When you choose to open those cages and walk away at the end of it...
The fur farmer files an insurance claim. They get a payout.
The "cause" suffers damage, and animal welfare activists take a hit to their credibility due to your unethical, careless, and ignorant actions.
The mink go through elevated levels of stress and pain, and often meet a MORE brutal end than they would on the farm (as horrific as farm life and death already is).
Mink, as a species, go through another wave of being villainized and treated like trash (this impacts native wild mink as well). This actually jeopardizes mink that are currently safe in the care of rescues and sanctuaries - acts like this release increase the risk of enacting laws that will declare mink as injurious, and will likely force mink in sanctuary care in some states to be euthanized.
And the rescuers, the wildlife rehabilitators- we scramble to triage the horrible mess you've created and try to actually SAVE some of these mink. We respond to the messages and pick up/intake, frantically network for fosters remotely. Rush mink to the vet, fill their bellies, keep them safe, test them for ADV. Rescues foot the bill -physically, emotionally, monetarily- for your shortsighted, unethical follies.
So as far as we are concerned this is not even remotely a debatable topic.
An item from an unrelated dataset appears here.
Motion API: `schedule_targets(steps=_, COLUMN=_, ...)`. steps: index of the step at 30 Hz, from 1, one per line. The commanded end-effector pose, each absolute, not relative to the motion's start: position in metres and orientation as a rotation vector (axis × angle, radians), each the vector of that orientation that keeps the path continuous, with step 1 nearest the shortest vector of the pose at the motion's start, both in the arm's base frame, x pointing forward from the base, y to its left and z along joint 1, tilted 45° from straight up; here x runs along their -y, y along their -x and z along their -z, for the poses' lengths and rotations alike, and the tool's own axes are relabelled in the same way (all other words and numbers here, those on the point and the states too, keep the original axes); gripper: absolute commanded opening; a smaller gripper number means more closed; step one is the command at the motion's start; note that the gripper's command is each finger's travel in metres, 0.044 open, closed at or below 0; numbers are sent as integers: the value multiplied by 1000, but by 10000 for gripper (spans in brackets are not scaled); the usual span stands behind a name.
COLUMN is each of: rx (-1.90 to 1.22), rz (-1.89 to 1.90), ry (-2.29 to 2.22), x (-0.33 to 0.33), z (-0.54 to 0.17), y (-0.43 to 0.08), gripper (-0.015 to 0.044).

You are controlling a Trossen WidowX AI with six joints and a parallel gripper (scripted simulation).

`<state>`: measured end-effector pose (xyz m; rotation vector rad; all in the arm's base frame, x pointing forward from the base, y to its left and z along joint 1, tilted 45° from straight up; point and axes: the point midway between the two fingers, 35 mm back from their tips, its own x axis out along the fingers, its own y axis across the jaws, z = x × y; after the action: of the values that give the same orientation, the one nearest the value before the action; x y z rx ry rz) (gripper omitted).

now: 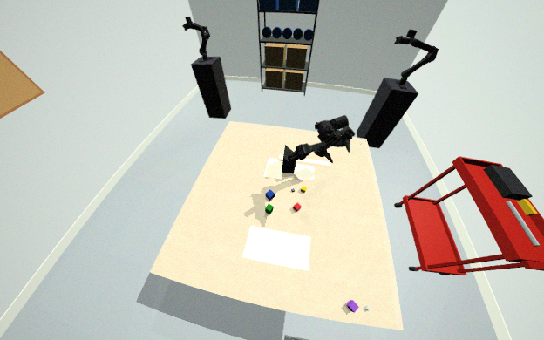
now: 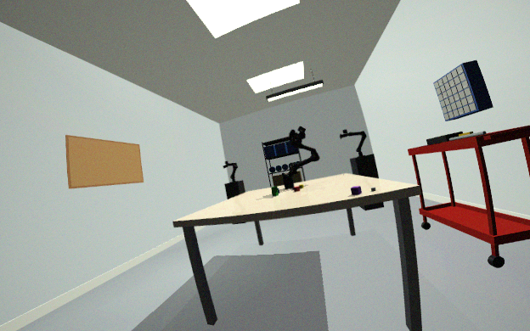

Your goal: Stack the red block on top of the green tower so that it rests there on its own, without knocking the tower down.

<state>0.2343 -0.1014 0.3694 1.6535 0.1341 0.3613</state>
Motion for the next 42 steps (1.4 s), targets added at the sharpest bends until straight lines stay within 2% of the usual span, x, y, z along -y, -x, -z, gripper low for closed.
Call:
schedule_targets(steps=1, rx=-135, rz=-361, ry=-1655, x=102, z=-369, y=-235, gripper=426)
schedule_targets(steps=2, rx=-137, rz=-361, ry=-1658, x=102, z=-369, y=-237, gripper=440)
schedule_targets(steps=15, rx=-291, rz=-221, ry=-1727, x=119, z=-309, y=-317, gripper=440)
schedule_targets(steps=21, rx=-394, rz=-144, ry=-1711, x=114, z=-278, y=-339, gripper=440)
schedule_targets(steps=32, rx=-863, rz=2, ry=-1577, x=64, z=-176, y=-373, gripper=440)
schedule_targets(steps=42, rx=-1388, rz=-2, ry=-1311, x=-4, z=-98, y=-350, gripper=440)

People who open the cages and walk away are guilty of horrific animal cruelty and ecological destruction. They damage the fight to end fur farming. Their actions are selfish and utterly without ethical consideration. Their intentions, however noble, frankly do not matter, this. is. cruelty.
Animal activism should not involve cruelty, it should not involve killing innocent animals and risking the fate and future of our native wildlife.